Honestly, I’m kind of stupefied that Apple didn’t take The Notch as an opportunity to Sherlock Bartender. The menu bar’s right-hand side can get out of hand VERY quickly if you don’t have something like Bartender to keep it tidy. Apps are constantly putting their icons in the menu bar for reasons that range from reasonable (service-level stuff like BetterTouchTool that you don’t want to see in the Dock all the time) to completely pointless (Tweetbot/Telegram/Discord/etc. that basically just take you back to the app when you click on them). I’m an iStats user as well, but I have all but the network activity stuff and the compact battery indicator tucked away behind Bartender’s overflow view so it’s not blinking at me constantly and taking up a huge amount of menu bar space. The only reason I can think for why this hasn’t been built into the OS by now is because Apple doesn’t want it to become mechanically associated the mess that is the collapsible Windows System Tray, except it’s already being treated that way by other developers.

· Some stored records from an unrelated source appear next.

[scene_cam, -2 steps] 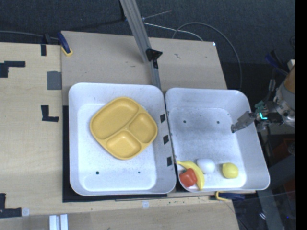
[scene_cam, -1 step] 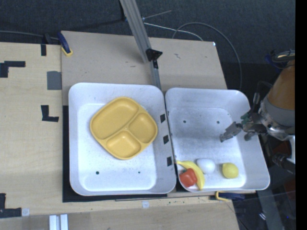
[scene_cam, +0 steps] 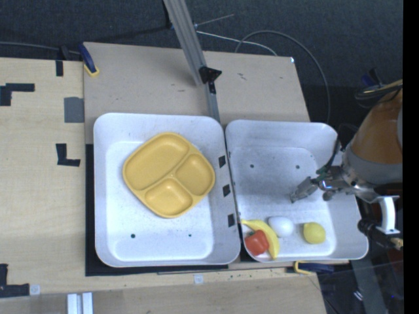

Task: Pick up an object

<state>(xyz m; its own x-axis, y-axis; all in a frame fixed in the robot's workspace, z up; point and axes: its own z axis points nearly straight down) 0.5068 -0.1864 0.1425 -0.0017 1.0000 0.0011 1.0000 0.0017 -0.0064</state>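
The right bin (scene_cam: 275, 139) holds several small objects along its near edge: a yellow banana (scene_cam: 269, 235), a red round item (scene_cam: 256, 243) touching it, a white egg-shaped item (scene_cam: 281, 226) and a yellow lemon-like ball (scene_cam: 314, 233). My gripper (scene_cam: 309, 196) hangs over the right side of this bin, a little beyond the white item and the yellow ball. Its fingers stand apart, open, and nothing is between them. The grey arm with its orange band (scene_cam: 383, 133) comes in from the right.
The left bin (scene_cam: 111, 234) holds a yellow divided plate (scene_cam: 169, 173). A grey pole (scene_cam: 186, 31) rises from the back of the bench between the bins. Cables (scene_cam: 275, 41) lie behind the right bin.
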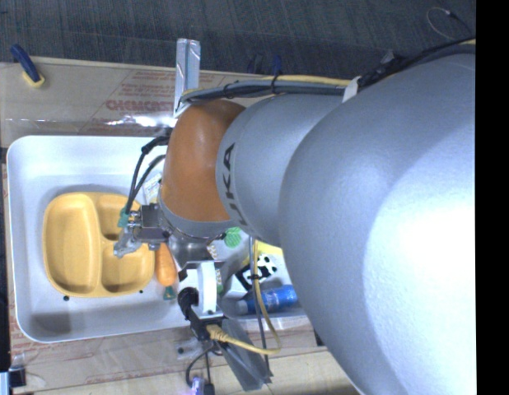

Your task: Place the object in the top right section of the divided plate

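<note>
Item 1, arm (337, 196): grey, orange-banded, reaching in from the right and lying across most of the bench, probably so that its wrist is standing over the plate.

Item 2, gripper (133, 239): metal parts and cabling are hanging at the plate's right edge, above the two smaller compartments. How wide it is standing, and whether it is gripping anything, cannot be told, since the wrist is shadowing it from above.

Item 3, yellow divided plate (73, 245): lying in the left white bin (24, 188), one long compartment to the left and two smaller ones to the right. Nothing is showing in the parts not being covered. The upper small compartment, judged the likely target, is sitting partly under the wrist.

Item 4, orange object (165, 267): long, carrot-like, lying just beside the plate's right rim and outside it. It is being taken for the task's thing, though the top end is running under the wrist, so contact with the gripper cannot be judged.

Item 5, sundry: a green piece (232, 238) and a blue object (275, 297) are peeping out below the arm, too cut off to name
</note>
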`<state>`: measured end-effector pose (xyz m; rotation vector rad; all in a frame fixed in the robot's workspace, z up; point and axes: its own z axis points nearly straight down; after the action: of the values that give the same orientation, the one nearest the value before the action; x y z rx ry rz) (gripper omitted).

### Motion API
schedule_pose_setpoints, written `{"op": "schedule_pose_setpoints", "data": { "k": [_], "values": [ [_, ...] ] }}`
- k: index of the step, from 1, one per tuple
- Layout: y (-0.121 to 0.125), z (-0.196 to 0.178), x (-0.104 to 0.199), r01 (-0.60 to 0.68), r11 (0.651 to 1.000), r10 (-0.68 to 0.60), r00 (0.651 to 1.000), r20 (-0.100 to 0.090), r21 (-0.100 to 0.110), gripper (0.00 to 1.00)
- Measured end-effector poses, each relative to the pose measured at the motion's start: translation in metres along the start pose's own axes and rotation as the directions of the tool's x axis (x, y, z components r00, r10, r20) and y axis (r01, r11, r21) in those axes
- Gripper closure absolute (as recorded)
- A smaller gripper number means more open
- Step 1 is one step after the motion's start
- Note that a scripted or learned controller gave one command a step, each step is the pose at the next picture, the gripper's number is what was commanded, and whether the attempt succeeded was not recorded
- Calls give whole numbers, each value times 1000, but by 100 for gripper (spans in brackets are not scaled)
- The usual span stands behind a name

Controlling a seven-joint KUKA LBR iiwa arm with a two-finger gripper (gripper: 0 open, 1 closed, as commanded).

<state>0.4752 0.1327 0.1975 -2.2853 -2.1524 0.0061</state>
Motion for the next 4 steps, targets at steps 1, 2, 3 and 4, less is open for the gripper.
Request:
{"op": "schedule_pose_setpoints", "data": {
  "k": [1, 2, 3, 4],
  "values": [
    [0, 0, 0, 0, 1000, 0, 1000, 0, 0, 0],
    [0, 0, 0, 0, 1000, 0, 1000, 0, 0, 0],
    [0, 0, 0, 0, 1000, 0, 1000, 0, 0, 0],
    [0, 44, -8, 38, 999, -38, 999, 0, 3, 0]
  ]
}}
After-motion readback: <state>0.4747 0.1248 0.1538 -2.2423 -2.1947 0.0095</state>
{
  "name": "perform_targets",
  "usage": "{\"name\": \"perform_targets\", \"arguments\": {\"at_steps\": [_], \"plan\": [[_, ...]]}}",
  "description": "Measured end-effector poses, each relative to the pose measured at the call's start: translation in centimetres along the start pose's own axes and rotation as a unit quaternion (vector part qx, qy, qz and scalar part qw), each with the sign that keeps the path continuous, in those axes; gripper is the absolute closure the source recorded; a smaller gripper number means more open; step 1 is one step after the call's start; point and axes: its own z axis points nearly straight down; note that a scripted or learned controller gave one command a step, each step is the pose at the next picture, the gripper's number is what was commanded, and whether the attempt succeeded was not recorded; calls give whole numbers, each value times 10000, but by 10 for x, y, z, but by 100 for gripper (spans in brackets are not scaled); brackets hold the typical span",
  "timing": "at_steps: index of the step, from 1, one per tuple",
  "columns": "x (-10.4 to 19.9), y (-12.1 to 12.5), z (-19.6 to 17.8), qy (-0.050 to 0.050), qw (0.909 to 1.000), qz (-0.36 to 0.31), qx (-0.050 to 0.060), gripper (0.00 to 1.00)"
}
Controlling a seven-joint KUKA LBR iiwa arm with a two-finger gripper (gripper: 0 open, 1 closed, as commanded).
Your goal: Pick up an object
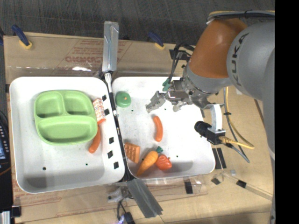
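Jaws first: I cannot tell how they stand from this angle; my gripper (161,101) hangs over the upper middle of the right bin (196,143), its metal tip pointing left, and nothing shows between its tips; just below it lies an orange sausage (158,128), upright in the picture, apart from me and lying on the bin floor; to my left, near the divider, sits a small green round piece (123,99), also apart from me; down at the near wall of the right bin there's a cluster: a carrot (148,160) tilted with its green top up, a red strawberry-like piece (163,162) touching it on the right, and an orange waffle-like square (132,151) just beside it on the left; over the divider, the left bin (28,171) bears a green sectioned tray (65,116); a small red-and-white packet (98,109) sits against the tray's right edge, and a second orange sausage (95,141) lies tilted just below that, at the tray's lower right corner; behind me, my grey arm with its orange band (215,50) reaches in from the right; both bins rest on a brown bench (60,50).
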Motion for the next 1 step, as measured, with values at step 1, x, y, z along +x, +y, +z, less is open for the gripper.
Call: {"name": "perform_targets", "arguments": {"at_steps": [1], "plan": [[-24, -8, -34, -8, 9980, -631, -29, 0]]}}
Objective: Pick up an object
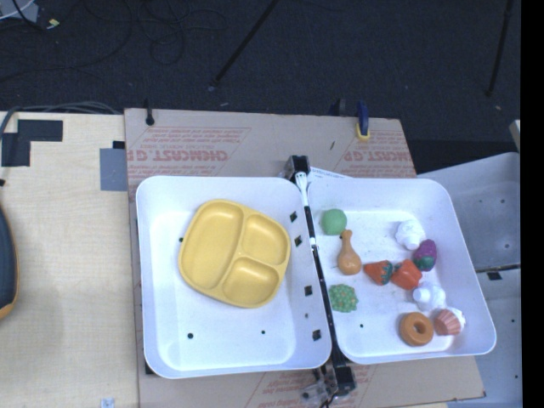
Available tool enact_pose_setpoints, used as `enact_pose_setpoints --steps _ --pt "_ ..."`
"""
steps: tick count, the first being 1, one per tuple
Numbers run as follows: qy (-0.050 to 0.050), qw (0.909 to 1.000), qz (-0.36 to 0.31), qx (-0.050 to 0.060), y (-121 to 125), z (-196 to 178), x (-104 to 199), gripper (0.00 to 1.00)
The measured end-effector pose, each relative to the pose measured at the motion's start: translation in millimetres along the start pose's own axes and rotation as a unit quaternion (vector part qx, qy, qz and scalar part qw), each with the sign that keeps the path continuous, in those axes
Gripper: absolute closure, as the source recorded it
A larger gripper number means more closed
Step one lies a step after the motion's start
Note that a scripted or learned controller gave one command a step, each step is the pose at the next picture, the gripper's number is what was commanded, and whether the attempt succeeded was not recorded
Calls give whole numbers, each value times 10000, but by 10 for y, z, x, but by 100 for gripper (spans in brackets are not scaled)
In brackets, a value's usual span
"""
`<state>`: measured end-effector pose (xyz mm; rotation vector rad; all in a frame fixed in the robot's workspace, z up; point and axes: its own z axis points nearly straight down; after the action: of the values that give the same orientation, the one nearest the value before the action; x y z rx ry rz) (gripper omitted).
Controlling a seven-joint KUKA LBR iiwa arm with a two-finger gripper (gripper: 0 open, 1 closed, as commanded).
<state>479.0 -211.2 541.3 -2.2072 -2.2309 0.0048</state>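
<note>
Two bins, toys waiting in the right one.
I see a yellow divided plate (235,252) in the left bin (170,330); the right bin (463,228) holds toy food, a doughnut (416,329) at 5 o'clock.

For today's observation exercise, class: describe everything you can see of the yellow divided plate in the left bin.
The yellow divided plate looks like smooth, matte plastic, a rounded square with a raised rim. Ridges split it into three compartments: one large on the left, two smaller on the right. It lies flat and right side up, turned at a slant to the bin's sides, in the upper middle of the left white bin. Nothing lies in it, and it touches only the bin floor.
</note>
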Motion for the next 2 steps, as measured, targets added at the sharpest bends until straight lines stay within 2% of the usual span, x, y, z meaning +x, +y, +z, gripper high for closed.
enact_pose_setpoints --steps 2 --pt "4 10000 -60 16 21 -192 20 100"
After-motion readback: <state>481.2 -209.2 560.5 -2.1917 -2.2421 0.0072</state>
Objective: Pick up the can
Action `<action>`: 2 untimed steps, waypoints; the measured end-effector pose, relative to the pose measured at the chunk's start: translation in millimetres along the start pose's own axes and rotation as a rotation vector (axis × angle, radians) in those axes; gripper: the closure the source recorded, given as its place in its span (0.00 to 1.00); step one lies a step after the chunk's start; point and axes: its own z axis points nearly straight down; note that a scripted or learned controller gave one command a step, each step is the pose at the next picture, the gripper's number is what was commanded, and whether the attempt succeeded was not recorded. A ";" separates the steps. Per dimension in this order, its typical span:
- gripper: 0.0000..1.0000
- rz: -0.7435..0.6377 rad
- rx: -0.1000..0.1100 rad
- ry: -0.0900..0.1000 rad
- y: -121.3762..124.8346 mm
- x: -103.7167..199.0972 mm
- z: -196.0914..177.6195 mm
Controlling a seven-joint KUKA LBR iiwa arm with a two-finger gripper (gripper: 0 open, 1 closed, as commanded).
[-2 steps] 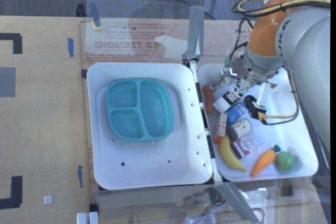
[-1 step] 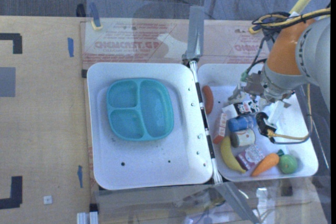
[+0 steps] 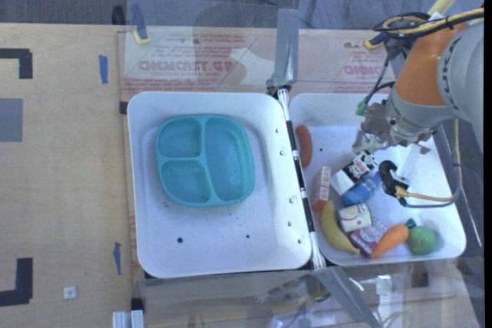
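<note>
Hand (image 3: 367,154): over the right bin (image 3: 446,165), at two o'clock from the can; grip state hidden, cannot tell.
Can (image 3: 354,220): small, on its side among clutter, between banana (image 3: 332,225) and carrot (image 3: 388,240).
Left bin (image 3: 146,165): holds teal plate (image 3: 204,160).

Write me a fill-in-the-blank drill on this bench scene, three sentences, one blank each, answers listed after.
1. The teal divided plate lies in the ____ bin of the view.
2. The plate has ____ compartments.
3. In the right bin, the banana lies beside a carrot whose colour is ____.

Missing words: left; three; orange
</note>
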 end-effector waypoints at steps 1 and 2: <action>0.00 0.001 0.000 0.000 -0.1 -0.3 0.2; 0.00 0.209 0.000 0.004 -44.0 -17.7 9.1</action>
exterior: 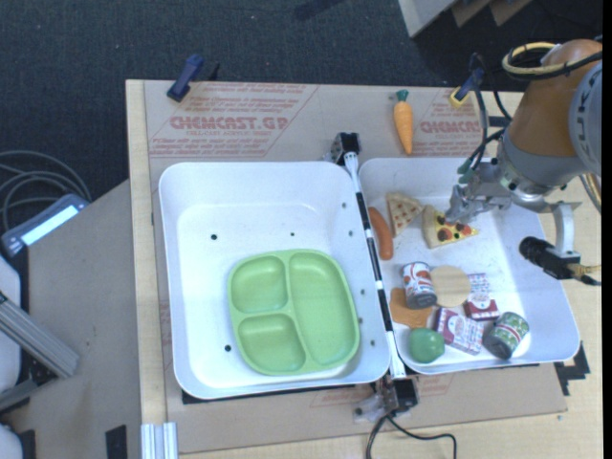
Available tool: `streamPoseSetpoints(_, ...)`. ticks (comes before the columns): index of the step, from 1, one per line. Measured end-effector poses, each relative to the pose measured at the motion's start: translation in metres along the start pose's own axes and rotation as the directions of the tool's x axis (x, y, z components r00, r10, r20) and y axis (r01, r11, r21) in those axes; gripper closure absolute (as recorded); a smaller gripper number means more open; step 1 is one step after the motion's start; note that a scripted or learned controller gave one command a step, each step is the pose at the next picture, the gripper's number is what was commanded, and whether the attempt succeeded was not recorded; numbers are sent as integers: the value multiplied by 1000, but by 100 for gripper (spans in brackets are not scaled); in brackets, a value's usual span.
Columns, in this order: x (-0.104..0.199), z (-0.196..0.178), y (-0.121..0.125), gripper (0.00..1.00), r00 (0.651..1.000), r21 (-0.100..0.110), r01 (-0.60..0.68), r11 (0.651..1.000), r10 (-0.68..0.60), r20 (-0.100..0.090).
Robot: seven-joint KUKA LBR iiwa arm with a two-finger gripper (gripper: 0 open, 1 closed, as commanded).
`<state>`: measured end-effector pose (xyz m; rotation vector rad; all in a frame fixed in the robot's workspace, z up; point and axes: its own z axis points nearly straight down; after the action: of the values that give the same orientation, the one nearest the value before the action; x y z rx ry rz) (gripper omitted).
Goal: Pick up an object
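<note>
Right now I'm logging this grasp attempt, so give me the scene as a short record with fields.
left bin: green divided tray
right bin: toy food and small cans
gripper: over pizza slice, right bin's upper part
outside bins: toy carrot on the board behind
grasp: not confirmed

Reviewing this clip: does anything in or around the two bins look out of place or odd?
One thing: a toy carrot lies on the bench board behind the right bin, outside both bins, while the other small toys sit inside that bin. The green divided tray rests flat in the left bin.
</note>
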<state>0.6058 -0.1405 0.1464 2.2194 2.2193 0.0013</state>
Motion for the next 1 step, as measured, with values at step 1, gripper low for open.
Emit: streamPoseSetpoints(1,0,1,0,0,1000,1,0,1000,0,0)
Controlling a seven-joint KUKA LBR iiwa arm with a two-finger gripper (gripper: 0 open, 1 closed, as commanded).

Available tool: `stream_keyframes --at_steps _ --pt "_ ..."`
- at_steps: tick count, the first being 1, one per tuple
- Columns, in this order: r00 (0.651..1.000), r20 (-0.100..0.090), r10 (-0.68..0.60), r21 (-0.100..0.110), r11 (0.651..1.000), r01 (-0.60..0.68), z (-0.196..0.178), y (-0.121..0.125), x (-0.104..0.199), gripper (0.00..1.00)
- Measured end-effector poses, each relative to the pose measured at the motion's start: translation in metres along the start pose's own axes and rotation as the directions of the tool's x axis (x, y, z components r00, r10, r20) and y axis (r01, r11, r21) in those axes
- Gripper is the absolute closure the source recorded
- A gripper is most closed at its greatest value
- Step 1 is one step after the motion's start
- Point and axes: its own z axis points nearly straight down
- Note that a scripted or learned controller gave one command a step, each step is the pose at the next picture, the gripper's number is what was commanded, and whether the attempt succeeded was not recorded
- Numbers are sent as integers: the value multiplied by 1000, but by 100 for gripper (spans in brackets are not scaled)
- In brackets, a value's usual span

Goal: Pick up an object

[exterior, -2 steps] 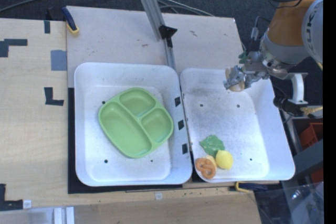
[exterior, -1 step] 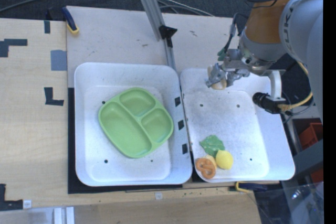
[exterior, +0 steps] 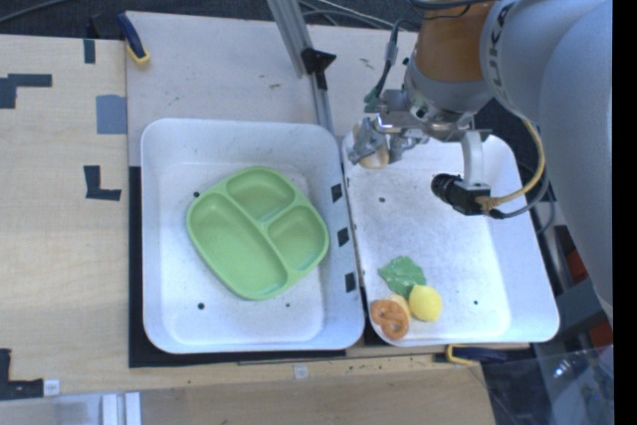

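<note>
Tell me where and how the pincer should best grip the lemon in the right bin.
Probably across the lemon's round middle, coming from above, closing along the free near-far line. The pretzel touches its left side and the green leaf lies close behind.

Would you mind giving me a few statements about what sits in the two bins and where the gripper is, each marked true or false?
1. The green divided plate lies in the left bin. True.
2. The yellow lemon-like item sits at the far left corner of the right bin. False: it sits near the bin's near edge, beside the green leafy item and the orange pretzel-like item.
3. The gripper is above the right bin's far left corner. True.
4. The plate has one undivided well. False: it has three compartments.
</note>
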Motion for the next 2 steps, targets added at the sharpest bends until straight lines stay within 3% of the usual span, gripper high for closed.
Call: stream_keyframes --at_steps 1,2 --pt "1000 0 0 0 1000 0 -9 2 54 100" --pt "1000 2 2 3 1000 -2 4 0 103 100"
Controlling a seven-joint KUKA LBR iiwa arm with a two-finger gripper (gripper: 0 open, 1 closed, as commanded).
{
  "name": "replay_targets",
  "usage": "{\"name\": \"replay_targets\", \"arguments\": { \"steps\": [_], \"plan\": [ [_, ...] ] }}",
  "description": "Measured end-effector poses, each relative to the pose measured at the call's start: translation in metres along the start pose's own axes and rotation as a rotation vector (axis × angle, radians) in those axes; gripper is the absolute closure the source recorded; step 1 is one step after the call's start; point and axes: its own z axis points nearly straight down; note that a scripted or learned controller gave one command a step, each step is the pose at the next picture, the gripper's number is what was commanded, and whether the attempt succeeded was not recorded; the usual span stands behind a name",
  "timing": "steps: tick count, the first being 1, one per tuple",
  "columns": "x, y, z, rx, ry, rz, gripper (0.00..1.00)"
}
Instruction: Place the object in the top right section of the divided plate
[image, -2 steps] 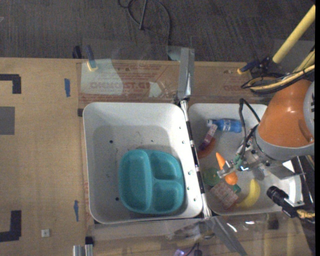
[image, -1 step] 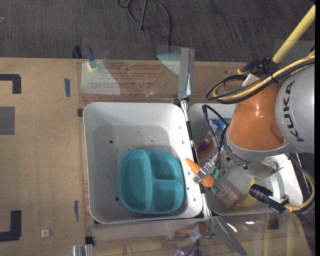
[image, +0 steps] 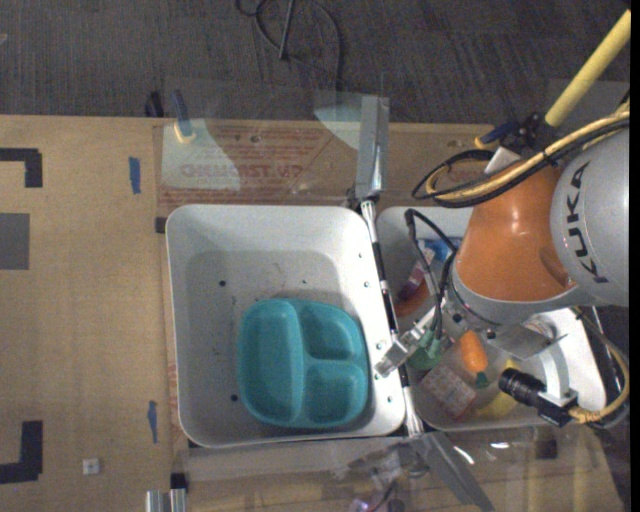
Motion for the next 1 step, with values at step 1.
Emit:
{"name": "replay_targets", "arguments": {
  "steps": [1],
  "plan": [
    [-0.0172, -0.0115, -0.0293, -0.003, -0.003, 0.074, 0.00]
  ]
}}
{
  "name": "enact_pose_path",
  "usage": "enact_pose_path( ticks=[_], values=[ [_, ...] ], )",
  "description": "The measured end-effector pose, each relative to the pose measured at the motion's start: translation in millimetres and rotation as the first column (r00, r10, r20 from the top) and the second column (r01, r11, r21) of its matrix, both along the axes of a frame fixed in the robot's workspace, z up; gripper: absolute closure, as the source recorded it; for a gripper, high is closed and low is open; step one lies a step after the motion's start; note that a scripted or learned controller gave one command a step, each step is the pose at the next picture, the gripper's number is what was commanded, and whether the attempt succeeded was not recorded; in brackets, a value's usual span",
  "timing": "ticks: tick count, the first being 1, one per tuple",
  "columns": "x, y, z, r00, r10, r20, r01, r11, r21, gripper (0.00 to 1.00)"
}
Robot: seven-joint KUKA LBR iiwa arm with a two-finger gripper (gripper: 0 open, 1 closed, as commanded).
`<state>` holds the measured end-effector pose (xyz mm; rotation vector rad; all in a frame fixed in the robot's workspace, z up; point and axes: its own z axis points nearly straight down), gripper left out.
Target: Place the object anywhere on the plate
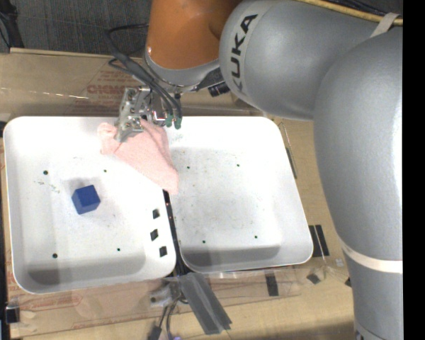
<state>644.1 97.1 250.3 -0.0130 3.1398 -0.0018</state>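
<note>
At about eleven o'clock over the bench, my claw (132, 121) hangs above the back edge of the left bin (28, 211), with a pink cloth (147, 156) drooping from it. The cloth's upper corner bunches right at my fingertips and looks pinched between them, the fingers drawn close on the fabric; its free end trails toward five o'clock, across the wall between the bins and toward the right bin (269, 211). A blue cube (86, 198) sits well apart at seven o'clock in the left bin. I cannot pick out a plate for certain. To do this step well, I judge I should carry the cloth high enough that its tail clears the bin walls, centre it over the target, then lower before letting go, so it does not snag or slide off.
</note>
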Motion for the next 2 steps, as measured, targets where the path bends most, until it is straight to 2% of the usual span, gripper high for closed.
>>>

I’m reasonably certain that app menus—the stuff that renders from the left-hand side in LTR languages—are cognizant of the notch and will flow around it; the example shown in the video doesn’t provide evidence for or against that case, since Help is clearly visible on the screen the entire time, and by convention Help is the last-most root-level menu item in Mac apps. But as @t3knomanser said earlier, the notch is just a further illustration that Apple hasn’t put any care or attention into the menu icon side of the menu bar in a very long time.

Hilariously, I’m actually more reticent to get one of these new M1 laptops because they removed the Touch Bar. I know that the tech enthusiast community has treated it like the second-worst thing to ever happen to the Mac laptop line (the worst, justifiably, being the disaster that was the butterfly keyboard mechanism), and truthfully the base-level implementation provided by Apple needs a lot more attention that it received since its introduction, but software like BetterTouchTool has let me build extremely powerful, useful Touch Bar strips for apps I use all the time, and they’re especially handy for two things: 1) grouping operations together into a compact space without me needing to remember all of the associated keyboard shortcuts, and 2) giving me a place to put infrequently-used actions that I inevitably forget all about after a brief period because there’s no up-front UI surfacing them. I have a control strip for my RSS reader (Reeder) that has sync, next/previous, mark as read, preview, open in browser, star, etc. all built into a place I can reach with just two fingers without even moving my hand, and it’s graphical so I don’t have to constantly remember the wonky-ass Google Reader-based shortcuts that I never leaned to begin with. I added a custom control to the massive OS-tier replacement preset called AquaTouch that lets me call the “stop iTunes after this song is over” AppleScript I’ve had on my Mac for 15-odd years now and eternally forget is there. The idea of going from a dynamic, flexible, customizable control strip back to a set of static function buttons that I basically never use (and which are now taller, because that was a problem I guess?) is extremely frustrating. I’m hoping that it comes back as a BTO option next year, because I would get one with zero hesitation (I am, sadly, probably not going to get my wish and Apple will just forget it ever happened as soon as they get around to updating the 13" MBP next year, which inexplicably does still have a Touch Bar in the M1 version).